– Вы решили, что я сумасшедшая? Я действительно произвожу такое впечатление?

– Э-э… – Терехов растерялся окончательно. – Совсем нет…

– Да, – улыбнулась Медовая. – Поймите, Владимир Эрнстович, я всего лишь хочу узнать истину. И кроме вас, помочь мне в этом не может никто. Мы можем сделать это вдвоем: я, вдова жертвы, и вы, убийца.

– Я не…

– Неважно, что вы думаете по этому поводу. Объективно убийца – вы. Давайте примем это как данность и начнем разбираться в том, как все случилось.

– Но я не убивал вашего мужа! Я его никогда в жизни не видел!

Терехов нашел наконец в себе силы подняться и ринулся к двери, будто хотел протаранить ее своим телом. Он ожидал, что получит подножку, а может, даже пулю в спину, кто знает, не держит ли Жанна Романовна пистолет в кармане платья или в ящике стола. Он еще успел оценить бредовость обеих мыслей – спрятать оружие в узком платье было невозможно, а чтобы дотянуться до ящиков, женщине пришлось бы встать и обойти стол. Терехов рванул дверь на себя, тут же вспомнил, что открывалась она не в комнату, а в коридор, и тогда дверь распахнулась – она и не была заперта, – в коротком коридорчике по-прежнему было пусто, и Терехов скатился по лестнице, будто за ним гнались по меньшей мере десять грабителей с ножами.

В себя он пришел на улице перед киоском, на прилавке которого к матрешкам добавились еще и три больших колобка с физиономиями Березовского, Гусинского и Абрамовича – трех евреев, съевших Россию.

– Поговорили? – радостно приветствовал Терехова продавец.

Отвечать Терехов не стал, не стал и оглядываться – быстро пошел в сторону подземного перехода, последними словами ругая себя за нелепое желание узнать, кем был самоубийца, по-видимому, действительно написавший «Вторжение в Элинор».

У метро «Шаболовская» Терехов несколько раз огляделся, представив себе, как это выглядит со стороны – никаких способностей к конспирации у него не было, наверняка он производил впечатление человека, скрывающегося от бдительного ока московской милиции, любой мог подумать, что у него не в порядке документы, и сдать ближайшему постовому.

К черту! – думал Терехов, дожидаясь поезда. – К черту все!
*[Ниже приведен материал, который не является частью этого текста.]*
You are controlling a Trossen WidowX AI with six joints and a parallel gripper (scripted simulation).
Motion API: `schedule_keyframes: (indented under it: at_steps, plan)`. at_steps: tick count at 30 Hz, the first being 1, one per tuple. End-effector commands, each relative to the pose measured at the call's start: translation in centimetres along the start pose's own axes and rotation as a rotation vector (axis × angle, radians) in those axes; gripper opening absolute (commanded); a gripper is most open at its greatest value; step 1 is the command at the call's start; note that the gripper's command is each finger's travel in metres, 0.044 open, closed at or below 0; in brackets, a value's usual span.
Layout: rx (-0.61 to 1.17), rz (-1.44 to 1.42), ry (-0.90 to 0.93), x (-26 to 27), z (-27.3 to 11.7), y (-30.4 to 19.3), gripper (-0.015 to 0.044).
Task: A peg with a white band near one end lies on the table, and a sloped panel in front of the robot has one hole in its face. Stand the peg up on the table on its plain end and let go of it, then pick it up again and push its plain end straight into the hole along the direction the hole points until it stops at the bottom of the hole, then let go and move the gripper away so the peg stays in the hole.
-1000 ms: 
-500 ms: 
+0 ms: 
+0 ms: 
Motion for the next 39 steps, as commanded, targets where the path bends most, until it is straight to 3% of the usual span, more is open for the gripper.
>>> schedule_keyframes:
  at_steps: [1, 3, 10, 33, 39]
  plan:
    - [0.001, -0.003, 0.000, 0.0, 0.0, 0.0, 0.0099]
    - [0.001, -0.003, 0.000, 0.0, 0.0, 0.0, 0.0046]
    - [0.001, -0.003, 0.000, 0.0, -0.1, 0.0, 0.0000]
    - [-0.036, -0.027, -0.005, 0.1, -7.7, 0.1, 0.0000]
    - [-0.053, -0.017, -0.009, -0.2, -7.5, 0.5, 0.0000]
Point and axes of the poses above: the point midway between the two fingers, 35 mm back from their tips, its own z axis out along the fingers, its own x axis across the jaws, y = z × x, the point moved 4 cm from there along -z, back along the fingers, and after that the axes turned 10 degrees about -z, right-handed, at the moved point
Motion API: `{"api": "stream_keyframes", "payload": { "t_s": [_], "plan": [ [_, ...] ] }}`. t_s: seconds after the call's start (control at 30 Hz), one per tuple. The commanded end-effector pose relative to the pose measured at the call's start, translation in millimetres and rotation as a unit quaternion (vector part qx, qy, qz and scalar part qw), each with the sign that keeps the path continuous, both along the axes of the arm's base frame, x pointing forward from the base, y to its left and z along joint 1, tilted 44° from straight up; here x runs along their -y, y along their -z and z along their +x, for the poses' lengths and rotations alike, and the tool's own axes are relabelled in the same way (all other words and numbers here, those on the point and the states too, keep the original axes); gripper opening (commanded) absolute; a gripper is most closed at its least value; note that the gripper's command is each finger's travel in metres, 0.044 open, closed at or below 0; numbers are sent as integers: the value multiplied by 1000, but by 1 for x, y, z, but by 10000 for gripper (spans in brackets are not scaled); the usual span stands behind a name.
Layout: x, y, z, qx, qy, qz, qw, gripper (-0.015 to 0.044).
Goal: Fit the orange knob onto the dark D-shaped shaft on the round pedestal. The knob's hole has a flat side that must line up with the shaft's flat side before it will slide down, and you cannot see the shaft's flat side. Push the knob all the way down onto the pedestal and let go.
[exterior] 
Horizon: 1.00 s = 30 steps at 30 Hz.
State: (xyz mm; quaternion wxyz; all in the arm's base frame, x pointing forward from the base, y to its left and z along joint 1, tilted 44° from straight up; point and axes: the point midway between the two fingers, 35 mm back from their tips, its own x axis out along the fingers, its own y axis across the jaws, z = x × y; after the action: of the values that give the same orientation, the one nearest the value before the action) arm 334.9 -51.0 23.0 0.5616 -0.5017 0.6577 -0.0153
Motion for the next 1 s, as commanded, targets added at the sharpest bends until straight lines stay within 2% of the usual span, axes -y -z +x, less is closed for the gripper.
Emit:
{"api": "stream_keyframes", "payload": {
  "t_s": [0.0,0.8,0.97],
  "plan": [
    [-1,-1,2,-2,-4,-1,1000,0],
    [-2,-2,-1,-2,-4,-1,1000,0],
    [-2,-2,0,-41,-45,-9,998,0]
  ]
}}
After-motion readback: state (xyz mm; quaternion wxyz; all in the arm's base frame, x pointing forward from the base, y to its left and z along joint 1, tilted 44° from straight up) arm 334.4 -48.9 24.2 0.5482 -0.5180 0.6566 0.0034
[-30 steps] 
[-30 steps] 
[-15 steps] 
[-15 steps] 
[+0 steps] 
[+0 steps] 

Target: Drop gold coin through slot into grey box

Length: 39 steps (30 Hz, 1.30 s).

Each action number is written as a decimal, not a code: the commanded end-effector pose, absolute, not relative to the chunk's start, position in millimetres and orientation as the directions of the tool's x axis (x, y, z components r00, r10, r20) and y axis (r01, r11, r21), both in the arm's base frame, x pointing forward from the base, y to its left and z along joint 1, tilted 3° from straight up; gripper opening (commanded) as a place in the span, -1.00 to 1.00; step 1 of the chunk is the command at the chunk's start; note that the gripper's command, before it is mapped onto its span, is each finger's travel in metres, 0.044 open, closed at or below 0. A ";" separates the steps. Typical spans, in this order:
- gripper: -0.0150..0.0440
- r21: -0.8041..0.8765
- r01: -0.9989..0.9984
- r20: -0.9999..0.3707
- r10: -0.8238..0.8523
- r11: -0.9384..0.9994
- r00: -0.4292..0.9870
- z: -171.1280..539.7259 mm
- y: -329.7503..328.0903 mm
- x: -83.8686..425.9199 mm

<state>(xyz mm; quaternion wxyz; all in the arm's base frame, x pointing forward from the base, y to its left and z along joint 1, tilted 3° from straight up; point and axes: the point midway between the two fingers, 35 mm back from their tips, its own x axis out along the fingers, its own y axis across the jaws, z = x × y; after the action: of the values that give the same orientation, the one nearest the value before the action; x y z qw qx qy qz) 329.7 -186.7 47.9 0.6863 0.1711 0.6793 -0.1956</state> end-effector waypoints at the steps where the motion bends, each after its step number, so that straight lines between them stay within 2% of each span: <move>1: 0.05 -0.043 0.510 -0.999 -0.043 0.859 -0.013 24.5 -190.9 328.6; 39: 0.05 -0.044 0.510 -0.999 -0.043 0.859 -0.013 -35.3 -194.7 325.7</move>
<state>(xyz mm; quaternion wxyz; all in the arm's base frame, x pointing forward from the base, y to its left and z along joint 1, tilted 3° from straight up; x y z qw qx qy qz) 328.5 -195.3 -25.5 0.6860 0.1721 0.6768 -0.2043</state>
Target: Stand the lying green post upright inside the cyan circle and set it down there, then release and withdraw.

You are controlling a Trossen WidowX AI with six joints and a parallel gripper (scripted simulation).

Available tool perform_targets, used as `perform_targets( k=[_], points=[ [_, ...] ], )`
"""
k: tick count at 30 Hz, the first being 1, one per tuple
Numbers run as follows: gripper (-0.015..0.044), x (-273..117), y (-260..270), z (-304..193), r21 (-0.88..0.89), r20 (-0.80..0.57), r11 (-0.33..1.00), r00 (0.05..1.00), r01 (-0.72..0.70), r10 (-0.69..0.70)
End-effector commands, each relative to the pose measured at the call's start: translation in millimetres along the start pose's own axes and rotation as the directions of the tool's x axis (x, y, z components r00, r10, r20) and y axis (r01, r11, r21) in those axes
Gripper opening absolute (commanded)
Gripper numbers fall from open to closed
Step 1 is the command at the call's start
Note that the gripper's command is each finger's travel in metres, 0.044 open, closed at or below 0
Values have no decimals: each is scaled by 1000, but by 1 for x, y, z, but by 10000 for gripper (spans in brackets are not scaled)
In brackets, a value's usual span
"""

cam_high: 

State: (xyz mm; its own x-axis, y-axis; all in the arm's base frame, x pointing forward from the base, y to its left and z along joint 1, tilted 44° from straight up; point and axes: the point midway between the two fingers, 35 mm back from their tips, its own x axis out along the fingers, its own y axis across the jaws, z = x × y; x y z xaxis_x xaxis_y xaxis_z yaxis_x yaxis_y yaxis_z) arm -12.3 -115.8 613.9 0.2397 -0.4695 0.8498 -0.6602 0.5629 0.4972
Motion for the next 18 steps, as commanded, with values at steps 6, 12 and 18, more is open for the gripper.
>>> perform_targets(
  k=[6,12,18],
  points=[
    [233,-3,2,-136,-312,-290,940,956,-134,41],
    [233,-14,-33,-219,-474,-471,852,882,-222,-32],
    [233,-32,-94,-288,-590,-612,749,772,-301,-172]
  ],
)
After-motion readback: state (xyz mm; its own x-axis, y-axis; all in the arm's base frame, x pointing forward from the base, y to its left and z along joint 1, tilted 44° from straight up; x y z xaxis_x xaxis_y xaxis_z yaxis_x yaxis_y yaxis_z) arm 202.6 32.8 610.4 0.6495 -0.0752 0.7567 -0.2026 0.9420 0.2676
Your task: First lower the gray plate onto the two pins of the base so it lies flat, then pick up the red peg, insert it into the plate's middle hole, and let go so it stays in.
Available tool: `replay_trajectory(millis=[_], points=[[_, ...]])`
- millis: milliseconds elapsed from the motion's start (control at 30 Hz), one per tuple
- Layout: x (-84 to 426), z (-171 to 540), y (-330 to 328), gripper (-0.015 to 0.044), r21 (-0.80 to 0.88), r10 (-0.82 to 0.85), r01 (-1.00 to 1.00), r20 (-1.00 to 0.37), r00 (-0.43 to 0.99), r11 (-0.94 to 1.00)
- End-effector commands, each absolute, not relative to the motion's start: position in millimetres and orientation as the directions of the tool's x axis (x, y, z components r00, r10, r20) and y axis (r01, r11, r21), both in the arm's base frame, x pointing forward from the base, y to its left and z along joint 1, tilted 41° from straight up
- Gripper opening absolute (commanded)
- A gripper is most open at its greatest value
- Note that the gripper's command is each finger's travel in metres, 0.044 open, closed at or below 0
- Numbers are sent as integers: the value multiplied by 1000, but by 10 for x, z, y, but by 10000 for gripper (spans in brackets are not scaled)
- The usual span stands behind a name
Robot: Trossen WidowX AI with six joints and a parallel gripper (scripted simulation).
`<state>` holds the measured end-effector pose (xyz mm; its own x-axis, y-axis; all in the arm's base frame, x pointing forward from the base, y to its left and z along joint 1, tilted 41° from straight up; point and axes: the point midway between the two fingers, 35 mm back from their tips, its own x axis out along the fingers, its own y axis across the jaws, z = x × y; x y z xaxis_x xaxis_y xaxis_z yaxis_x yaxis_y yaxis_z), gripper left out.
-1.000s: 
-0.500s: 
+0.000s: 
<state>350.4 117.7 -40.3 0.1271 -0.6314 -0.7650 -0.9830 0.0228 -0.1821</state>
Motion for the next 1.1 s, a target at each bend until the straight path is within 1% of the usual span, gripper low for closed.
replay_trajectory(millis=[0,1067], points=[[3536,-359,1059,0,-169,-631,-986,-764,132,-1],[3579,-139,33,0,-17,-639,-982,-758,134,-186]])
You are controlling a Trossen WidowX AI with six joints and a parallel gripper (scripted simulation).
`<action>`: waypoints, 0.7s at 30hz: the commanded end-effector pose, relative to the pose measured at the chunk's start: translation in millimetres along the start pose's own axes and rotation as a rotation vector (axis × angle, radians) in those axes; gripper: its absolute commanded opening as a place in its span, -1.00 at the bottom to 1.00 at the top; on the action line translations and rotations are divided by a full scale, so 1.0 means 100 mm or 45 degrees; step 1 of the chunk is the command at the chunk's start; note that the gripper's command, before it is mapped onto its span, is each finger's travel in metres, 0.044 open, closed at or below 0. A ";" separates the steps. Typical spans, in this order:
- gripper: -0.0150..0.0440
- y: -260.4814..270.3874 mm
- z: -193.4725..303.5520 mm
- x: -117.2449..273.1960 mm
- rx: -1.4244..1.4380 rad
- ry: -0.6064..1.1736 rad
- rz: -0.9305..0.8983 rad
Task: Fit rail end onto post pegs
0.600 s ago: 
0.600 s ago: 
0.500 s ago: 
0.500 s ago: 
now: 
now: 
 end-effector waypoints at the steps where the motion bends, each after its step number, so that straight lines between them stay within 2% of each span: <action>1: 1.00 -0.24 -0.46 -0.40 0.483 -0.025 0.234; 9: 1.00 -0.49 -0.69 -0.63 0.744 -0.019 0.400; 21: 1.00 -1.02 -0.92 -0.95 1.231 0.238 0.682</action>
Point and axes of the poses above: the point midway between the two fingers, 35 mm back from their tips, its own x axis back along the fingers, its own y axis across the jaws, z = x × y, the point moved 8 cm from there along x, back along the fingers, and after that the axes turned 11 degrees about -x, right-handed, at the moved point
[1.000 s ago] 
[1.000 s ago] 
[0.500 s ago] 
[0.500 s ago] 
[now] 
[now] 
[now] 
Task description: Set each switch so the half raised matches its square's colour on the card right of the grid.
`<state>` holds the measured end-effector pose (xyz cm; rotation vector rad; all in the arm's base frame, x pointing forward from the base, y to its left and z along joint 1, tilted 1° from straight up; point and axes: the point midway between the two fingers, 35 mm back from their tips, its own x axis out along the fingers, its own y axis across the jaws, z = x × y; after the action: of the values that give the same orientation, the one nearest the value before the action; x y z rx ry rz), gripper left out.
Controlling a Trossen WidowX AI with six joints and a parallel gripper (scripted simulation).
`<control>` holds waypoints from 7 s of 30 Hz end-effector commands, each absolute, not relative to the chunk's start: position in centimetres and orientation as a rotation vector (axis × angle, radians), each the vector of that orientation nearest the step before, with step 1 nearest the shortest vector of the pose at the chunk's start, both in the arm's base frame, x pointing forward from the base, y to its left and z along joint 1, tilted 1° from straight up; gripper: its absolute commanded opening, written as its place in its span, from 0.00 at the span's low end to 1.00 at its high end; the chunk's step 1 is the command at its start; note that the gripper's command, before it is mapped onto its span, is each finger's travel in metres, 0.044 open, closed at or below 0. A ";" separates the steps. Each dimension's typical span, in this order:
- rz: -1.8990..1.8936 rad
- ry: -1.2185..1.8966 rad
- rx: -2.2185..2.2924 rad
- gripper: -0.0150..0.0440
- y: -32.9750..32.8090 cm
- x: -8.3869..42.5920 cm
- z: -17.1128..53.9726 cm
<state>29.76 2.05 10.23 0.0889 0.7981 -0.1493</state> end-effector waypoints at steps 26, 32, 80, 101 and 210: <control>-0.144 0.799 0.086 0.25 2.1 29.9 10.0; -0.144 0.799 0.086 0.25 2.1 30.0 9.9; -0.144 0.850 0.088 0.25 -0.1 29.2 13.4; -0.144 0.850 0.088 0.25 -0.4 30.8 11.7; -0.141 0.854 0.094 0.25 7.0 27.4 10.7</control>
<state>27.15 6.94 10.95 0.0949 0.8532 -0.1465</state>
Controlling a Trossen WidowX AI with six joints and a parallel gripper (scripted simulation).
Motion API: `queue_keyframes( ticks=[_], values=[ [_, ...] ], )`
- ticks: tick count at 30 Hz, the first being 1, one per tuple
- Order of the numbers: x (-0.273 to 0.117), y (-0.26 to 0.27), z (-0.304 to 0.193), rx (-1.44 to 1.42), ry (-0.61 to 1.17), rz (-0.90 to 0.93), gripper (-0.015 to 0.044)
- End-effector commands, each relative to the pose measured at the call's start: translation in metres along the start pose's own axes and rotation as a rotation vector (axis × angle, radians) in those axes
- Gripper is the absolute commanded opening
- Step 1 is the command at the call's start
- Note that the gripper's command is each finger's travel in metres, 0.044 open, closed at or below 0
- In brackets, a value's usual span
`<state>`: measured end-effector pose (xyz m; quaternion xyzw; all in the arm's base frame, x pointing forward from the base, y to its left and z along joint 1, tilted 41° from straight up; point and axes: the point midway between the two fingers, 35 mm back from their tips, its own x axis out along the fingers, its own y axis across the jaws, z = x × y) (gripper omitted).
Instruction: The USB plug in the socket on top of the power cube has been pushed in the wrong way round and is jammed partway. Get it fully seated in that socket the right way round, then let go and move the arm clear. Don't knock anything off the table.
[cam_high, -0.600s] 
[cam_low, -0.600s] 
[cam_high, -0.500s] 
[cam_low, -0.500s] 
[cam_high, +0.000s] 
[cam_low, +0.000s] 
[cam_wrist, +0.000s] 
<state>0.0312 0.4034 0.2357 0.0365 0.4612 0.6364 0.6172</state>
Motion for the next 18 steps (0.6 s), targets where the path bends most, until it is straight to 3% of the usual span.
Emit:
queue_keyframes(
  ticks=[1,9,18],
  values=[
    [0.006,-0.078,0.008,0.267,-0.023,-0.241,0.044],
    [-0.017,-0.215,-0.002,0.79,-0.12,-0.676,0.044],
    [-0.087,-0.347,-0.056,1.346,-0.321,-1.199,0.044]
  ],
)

Не было никакого «Элинора». Нужно жить, как жил. Забыть все это, как дурной сон. И голос в трубке, и собственный нездоровый интерес, и женщину эту, и ее нелепое обвинение.

Беда в том, что именно дурные сны Терехову почему-то запоминались надолго, а хорошие он забывал сразу, как только просыпался – оставалось ощущение чего-то приятного, но вспомнить конкретное содержание он не мог никогда, как ни пытался, причем, чем больше прилагал усилий, чтобы вспомнить, тем скорее исчезало хорошее настроение, оставшееся после сна, и возвращалась обычная утренняя тягомотина, будто и не снилось ему ничего возвышенного, бодрящего и вселяющего уверенность в успехе.

Домой возвращаться не хотелось, и Терехов поехал в центр, побродить по Новому Арбату, потолкаться в магазинах, послушать, о чем говорят в народе и, может, услышать собственную фамилию хоть в каком-нибудь, пусть даже отрицательном, контексте.

Мобильник зазвонил, когда Терехов вышел из метро «Арбатская» и направлялся к подземному переходу. Номер, высветившийся на дисплее, был Терехову не знаком, обычно он на такие звонки не отвечал, но сегодня мысли его были в полном раздрае, и палец сам нажал на кнопку включения.

– Владимир Эрнстович, – сказал голос, который Терехов узнал бы теперь среди тысяч или даже миллионов, – мы вообще-то не закончили разговор. Где вы сейчас?